WHAT YOU ARE ASKED TO DO: Retype all of the data exactly as given.

MATERIAL PROVIDED:
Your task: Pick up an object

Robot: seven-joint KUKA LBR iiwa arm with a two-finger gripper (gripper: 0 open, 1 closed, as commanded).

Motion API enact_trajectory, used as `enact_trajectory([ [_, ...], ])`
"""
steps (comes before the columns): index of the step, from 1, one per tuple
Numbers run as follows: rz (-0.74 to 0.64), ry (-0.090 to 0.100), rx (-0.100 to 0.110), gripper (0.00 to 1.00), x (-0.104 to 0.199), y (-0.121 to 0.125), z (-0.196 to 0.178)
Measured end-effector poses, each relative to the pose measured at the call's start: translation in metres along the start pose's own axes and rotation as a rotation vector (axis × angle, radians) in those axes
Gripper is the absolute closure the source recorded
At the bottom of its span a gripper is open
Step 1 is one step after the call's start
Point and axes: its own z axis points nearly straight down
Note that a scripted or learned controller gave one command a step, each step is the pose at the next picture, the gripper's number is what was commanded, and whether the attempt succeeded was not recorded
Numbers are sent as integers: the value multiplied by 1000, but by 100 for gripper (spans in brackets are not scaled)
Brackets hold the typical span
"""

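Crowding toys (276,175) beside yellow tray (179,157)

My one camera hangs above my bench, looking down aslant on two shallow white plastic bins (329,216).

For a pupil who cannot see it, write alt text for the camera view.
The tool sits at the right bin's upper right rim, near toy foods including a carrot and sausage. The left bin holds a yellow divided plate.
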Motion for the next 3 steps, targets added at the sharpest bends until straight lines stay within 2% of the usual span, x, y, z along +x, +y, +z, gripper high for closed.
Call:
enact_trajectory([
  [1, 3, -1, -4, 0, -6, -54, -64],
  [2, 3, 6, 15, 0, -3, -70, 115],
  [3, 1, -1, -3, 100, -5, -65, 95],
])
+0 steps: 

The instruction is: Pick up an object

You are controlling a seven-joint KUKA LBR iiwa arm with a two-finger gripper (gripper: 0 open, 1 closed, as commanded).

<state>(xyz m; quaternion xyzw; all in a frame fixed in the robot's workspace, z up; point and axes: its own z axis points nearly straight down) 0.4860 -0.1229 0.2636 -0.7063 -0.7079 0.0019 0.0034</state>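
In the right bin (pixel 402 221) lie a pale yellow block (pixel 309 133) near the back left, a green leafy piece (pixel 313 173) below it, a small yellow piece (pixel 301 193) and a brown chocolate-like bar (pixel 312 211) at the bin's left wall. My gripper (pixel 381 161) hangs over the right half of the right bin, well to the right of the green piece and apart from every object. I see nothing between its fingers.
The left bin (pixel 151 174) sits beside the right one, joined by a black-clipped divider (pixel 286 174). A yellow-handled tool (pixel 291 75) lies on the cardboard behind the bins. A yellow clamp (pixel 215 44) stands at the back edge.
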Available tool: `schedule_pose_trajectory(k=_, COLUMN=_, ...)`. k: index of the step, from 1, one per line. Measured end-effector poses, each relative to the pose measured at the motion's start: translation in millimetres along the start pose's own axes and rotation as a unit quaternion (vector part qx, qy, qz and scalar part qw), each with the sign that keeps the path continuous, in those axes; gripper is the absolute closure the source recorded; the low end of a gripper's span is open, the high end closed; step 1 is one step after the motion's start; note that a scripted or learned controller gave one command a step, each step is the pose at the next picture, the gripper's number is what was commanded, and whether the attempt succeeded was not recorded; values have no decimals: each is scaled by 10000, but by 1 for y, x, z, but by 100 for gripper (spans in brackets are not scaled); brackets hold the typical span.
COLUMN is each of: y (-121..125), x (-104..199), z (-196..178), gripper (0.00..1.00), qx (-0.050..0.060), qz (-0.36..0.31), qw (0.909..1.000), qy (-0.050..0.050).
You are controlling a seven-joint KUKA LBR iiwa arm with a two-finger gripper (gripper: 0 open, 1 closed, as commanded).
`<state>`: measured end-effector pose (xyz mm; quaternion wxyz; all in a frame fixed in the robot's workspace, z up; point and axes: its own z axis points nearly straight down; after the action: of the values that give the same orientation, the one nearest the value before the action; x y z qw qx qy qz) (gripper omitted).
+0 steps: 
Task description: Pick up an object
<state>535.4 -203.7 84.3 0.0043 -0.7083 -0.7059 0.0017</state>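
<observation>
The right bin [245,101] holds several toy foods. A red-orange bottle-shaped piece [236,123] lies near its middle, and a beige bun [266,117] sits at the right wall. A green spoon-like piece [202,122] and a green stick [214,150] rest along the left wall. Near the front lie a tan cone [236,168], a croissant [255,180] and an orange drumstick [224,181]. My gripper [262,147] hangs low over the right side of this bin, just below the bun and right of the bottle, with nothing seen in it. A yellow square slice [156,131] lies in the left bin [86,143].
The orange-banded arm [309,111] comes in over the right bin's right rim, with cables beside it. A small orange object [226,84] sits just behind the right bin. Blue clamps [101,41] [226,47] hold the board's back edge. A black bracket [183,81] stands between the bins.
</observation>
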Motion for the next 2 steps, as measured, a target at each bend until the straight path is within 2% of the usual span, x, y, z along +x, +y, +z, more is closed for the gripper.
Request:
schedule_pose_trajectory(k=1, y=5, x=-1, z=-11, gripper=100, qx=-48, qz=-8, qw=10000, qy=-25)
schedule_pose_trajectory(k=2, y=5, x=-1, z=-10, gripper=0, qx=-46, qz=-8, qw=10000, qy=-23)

TASK OUTPUT:
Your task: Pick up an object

Robot: seven-joint KUKA LBR iiwa arm with a two-finger gripper (gripper: 0 open, 1 closed, as commanded).

Motion API enact_trajectory, used as `enact_trajectory([ [_, ...], ])`
"""
steps (comes before the columns): index of the step, from 1, one per tuple
Numbers run as follows: rz (-0.74 to 0.64), ry (-0.090 to 0.100), rx (-0.100 to 0.110), gripper (0.00 to 1.00), x (-0.104 to 0.199), y (-0.121 to 0.125), z (-0.196 to 0.178)
Measured end-effector poses, each relative to the pose measured at the call's start: translation in metres along the start pose's own axes and rotation as a rotation vector (axis × angle, radians) in those axes
Gripper is the absolute closure the source recorded
At the bottom of its span a gripper is open
Step 1 is one step after the call's start
Point and axes: its own z axis points nearly straight down
Note that a scripted or learned controller gave one command a step, each step is the pose at the next picture, the gripper's number is what was commanded, and whether the attempt succeeded was not recorded
Numbers are sent as integers: the value multiplied by 1000, but by 100 for gripper (spans in brackets are not scaled)
Brackets hold the typical span
"""

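Crowding toys (276,175) beside yellow tray (179,157)

My one camera hangs above my bench, looking down aslant on two shallow white plastic bins (329,216).

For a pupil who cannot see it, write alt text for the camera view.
The tool sits at the right bin's upper right rim, near toy foods including a carrot and sausage. The left bin holds a yellow divided plate.
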Motion for the next 3 steps, targets added at the sharpest bends until straight lines stay within 2% of the usual span, x, y, z along +x, +y, +z, gripper high for closed.
Call:
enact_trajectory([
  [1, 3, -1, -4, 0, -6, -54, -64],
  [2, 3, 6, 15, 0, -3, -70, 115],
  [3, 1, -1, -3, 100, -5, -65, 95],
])
+0 steps: 

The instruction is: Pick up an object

You are controlling a seven-joint KUKA LBR iiwa arm with a two-finger gripper (gripper: 0 open, 1 closed, as commanded).

<state>(xyz m; quaternion xyzw; all in a frame fixed in the robot's workspace, z up; point and axes: its own z axis points nearly straight down) 0.4860 -0.1229 0.2636 -0.7063 -0.7079 0.0019 0.0034</state>
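In the right bin (pixel 402 221) lie a pale yellow block (pixel 309 133) near the back left, a green leafy piece (pixel 313 173) below it, a small yellow piece (pixel 301 193) and a brown chocolate-like bar (pixel 312 211) at the bin's left wall. My gripper (pixel 381 161) hangs over the right half of the right bin, well to the right of the green piece and apart from every object. I see nothing between its fingers.
The left bin (pixel 151 174) sits beside the right one, joined by a black-clipped divider (pixel 286 174). A yellow-handled tool (pixel 291 75) lies on the cardboard behind the bins. A yellow clamp (pixel 215 44) stands at the back edge.
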Available tool: `schedule_pose_trajectory(k=_, COLUMN=_, ...)`. k: index of the step, from 1, one per line. Measured end-effector poses, each relative to the pose measured at the motion's start: translation in millimetres along the start pose's own axes and rotation as a unit quaternion (vector part qx, qy, qz and scalar part qw), each with the sign that keeps the path continuous, in those axes; gripper is the absolute closure the source recorded; the low end of a gripper's span is open, the high end closed; step 1 is one step after the motion's start; note that a scripted or learned controller gave one command a step, each step is the pose at the next picture, the gripper's number is what was commanded, and whether the attempt succeeded was not recorded; values have no decimals: each is scaled by 10000, but by 1 for y, x, z, but by 100 for gripper (spans in brackets are not scaled); brackets hold the typical span.
COLUMN is each of: y (-121..125), x (-104..199), z (-196..178), gripper (0.00..1.00), qx (-0.050..0.060), qz (-0.36..0.31), qw (0.909..1.000), qy (-0.050..0.050).
You are controlling a seven-joint KUKA LBR iiwa arm with a two-finger gripper (gripper: 0 open, 1 closed, as commanded).
`<state>`: measured end-effector pose (xyz mm; quaternion wxyz; all in a frame fixed in the robot's workspace, z up; point and axes: its own z axis points nearly straight down; after the action: of the values that give the same orientation, the one nearest the value before the action; x y z qw qx qy qz) (gripper omitted).
+0 steps: 
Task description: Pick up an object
<state>535.4 -203.7 84.3 0.0043 -0.7083 -0.7059 0.0017</state>
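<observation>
The right bin [245,101] holds several toy foods. A red-orange bottle-shaped piece [236,123] lies near its middle, and a beige bun [266,117] sits at the right wall. A green spoon-like piece [202,122] and a green stick [214,150] rest along the left wall. Near the front lie a tan cone [236,168], a croissant [255,180] and an orange drumstick [224,181]. My gripper [262,147] hangs low over the right side of this bin, just below the bun and right of the bottle, with nothing seen in it. A yellow square slice [156,131] lies in the left bin [86,143].
The orange-banded arm [309,111] comes in over the right bin's right rim, with cables beside it. A small orange object [226,84] sits just behind the right bin. Blue clamps [101,41] [226,47] hold the board's back edge. A black bracket [183,81] stands between the bins.
</observation>
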Motion for the next 2 steps, as measured, a target at each bend until the straight path is within 2% of the usual span, x, y, z along +x, +y, +z, more is closed for the gripper.
Request:
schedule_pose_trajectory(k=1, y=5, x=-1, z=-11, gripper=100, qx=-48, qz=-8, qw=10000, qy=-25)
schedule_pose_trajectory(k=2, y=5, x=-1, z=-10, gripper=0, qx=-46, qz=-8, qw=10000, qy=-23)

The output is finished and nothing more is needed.